Question

A copper wire of length 1m and radius 1mm is connected in series with another wire of iron of length 2 m and radius 3 mm. A steady current is passed through this combination. The ratio of current densities in copper and iron wires will be

• A. 18:1
• B. 9:1
• C. 6:1
• D. 2:3

Answer 1

Answer: (B)

Step 1: Given that

Length of copper wire= $1m$

Radius of copper wire= $1mm$ = $\frac{1}{1000}m=0.001m$

The length of iron wire= $2m$

Radius of the iron wire= $3mm=0.003m$

Step 2: Determination of the ratio of the current density of copper wire to the iron wire:

The current density of a conductor is given by,

$j=\frac{I}{A}$

Where$\text{I}$is the current in the conductor and $\text{A}$ is the area of cross-section of the conductor.

As the conductors are connected in series, each will have the same flow of electric current.

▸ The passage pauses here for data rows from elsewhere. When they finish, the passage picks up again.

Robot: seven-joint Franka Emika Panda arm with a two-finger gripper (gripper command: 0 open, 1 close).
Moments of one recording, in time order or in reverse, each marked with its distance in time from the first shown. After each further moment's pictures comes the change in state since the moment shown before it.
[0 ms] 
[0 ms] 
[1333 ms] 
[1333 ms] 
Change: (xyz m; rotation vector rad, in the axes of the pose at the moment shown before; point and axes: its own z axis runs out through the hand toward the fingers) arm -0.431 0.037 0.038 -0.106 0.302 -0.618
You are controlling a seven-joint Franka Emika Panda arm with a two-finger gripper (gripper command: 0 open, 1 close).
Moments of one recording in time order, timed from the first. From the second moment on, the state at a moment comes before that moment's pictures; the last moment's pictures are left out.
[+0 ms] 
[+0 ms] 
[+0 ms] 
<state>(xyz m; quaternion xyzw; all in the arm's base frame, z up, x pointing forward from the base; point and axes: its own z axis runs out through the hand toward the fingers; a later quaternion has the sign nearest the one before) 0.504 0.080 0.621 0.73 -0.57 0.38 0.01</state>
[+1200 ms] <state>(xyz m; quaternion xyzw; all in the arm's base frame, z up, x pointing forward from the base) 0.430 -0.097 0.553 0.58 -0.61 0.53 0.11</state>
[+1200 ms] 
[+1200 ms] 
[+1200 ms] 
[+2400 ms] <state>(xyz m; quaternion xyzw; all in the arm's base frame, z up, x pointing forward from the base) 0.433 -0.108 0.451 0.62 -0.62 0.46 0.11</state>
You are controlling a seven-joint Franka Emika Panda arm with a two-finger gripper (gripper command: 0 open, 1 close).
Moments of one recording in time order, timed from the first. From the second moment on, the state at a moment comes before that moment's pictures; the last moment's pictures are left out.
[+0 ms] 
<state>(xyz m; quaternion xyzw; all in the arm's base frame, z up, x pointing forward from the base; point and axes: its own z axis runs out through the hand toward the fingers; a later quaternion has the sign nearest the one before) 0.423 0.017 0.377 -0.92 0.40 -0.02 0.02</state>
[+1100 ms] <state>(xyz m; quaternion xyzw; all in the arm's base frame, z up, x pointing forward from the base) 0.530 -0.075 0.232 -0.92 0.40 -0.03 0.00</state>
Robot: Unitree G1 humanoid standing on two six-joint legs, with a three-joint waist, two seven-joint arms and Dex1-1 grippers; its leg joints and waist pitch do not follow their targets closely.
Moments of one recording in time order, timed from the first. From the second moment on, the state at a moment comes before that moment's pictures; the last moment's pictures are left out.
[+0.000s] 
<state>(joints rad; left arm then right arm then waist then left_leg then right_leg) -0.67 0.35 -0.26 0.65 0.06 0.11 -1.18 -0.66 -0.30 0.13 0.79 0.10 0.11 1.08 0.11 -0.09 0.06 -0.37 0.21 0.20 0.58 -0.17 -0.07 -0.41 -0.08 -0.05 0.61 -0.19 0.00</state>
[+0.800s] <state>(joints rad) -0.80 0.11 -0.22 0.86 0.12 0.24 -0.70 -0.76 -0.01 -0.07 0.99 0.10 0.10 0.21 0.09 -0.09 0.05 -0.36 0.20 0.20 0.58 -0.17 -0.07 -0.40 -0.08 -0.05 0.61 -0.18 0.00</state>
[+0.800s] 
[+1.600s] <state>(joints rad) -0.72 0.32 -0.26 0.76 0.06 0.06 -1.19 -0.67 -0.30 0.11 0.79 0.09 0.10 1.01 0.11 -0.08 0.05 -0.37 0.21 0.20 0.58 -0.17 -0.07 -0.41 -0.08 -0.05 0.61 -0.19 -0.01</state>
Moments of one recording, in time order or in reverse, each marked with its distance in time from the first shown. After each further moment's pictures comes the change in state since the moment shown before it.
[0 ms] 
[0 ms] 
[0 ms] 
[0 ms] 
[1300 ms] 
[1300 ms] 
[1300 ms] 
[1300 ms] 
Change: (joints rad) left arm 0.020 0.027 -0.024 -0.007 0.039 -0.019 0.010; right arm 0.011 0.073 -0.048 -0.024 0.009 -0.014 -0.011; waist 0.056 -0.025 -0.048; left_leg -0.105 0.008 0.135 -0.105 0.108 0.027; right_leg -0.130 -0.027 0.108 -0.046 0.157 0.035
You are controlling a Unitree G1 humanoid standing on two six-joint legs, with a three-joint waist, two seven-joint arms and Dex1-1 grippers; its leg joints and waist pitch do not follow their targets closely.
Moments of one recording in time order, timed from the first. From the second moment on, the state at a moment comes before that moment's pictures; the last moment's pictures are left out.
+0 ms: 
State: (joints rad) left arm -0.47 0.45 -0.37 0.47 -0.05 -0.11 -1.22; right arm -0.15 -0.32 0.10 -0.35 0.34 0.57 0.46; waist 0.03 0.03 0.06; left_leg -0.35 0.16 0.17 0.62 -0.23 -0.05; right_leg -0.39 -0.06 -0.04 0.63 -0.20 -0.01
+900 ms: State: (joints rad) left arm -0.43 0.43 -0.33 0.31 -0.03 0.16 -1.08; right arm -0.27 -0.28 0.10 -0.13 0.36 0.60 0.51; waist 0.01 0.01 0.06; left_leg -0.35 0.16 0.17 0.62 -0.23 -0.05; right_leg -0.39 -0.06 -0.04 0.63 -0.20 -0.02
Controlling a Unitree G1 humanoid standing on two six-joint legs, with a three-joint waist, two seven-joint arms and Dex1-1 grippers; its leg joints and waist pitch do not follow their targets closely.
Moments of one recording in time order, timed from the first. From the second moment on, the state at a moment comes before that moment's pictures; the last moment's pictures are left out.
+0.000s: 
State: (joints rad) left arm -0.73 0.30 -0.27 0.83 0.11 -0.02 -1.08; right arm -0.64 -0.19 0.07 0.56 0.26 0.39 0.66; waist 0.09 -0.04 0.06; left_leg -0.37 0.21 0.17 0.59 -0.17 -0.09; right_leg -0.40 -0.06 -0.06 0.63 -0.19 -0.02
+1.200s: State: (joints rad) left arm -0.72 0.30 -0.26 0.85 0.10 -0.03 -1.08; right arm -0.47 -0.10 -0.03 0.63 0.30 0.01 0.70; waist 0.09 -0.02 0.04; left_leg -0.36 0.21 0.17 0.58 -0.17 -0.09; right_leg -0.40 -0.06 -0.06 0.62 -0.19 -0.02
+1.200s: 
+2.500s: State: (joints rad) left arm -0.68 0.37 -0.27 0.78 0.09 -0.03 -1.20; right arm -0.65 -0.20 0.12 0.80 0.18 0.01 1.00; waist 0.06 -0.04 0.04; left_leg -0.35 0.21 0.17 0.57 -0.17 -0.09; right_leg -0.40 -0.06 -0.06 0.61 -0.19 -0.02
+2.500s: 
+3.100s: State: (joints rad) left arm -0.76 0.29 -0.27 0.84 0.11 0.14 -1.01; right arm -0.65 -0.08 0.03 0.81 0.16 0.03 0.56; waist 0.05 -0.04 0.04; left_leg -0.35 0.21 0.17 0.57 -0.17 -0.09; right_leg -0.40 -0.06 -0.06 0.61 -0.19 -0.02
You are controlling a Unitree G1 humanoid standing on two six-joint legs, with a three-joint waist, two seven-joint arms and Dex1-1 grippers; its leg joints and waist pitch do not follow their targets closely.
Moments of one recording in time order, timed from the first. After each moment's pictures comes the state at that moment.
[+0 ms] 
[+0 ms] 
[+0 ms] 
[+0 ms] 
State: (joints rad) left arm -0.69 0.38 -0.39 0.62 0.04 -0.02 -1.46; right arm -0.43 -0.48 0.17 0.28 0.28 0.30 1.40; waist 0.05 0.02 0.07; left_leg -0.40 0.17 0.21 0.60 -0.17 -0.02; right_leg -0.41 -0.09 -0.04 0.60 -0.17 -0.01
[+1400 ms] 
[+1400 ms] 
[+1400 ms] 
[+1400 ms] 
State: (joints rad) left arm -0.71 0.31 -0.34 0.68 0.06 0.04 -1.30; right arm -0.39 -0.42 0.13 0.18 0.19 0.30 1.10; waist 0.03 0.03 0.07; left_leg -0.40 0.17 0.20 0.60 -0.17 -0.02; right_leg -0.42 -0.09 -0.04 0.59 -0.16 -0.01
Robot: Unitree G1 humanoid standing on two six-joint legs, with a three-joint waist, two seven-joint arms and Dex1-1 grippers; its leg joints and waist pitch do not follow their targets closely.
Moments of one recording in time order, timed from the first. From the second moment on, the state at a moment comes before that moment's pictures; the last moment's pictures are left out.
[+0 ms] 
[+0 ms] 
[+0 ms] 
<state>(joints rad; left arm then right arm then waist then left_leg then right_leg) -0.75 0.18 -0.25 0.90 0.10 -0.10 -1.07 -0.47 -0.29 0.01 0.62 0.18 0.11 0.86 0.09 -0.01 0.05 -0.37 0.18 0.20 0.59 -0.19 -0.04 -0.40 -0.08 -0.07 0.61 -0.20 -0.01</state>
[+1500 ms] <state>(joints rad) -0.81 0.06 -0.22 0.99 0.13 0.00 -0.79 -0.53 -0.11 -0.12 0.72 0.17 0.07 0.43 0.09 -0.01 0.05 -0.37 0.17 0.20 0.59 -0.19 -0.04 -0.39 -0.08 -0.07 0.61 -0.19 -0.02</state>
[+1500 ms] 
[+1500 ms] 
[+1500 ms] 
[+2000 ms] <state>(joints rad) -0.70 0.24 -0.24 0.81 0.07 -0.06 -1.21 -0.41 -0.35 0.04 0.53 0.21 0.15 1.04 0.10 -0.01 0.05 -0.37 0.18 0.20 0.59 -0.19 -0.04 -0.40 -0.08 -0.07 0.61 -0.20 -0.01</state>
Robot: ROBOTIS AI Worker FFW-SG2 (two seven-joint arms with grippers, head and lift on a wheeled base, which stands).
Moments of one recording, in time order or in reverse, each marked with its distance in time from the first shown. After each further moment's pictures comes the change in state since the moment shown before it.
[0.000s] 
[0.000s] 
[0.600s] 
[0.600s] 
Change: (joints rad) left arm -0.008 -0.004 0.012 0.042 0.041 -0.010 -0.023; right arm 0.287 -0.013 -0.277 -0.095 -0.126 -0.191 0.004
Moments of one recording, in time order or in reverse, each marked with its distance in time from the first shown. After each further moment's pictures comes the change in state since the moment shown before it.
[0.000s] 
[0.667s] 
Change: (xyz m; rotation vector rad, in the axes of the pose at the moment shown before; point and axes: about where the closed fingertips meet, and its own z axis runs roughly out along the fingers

Let $I$ be the electric current in both the conductors then,

Current density of copper wire is given by

$j_{copper}=\frac{I}{\pi {\left(r_{copper}\right)}^2}$

$j_{copper}=\frac{I}{\pi {\left(0.001m\right)}^2}$

$j_{copper}=\frac{I}{\pi \times \frac{1}{1000\times 1000}}$

$j_{copper}=\frac{{10}^{6}I}{\pi }$

And current density of iron is given by;

$j_{iron}=\frac{I}{\pi {\left(0.003m\right)}^2}$

$j_{iron}=\frac{I}{\pi \times \frac{9}{1000000}}$

$j_{iron}=\frac{{10}^{6}I}{9\pi }$

Now,

$\frac{j_{copper}}{j_{iron}}=\frac{{10}^{6}I}{\pi }\times \frac{9\pi }{{10}^{6}I}$

$\frac{j_{copper}}{j_{iron}}=\frac{9}{1}$

$j_{copper}:j_{iron}=9:1$

Thus,

Option A) 9:1 is the correct option.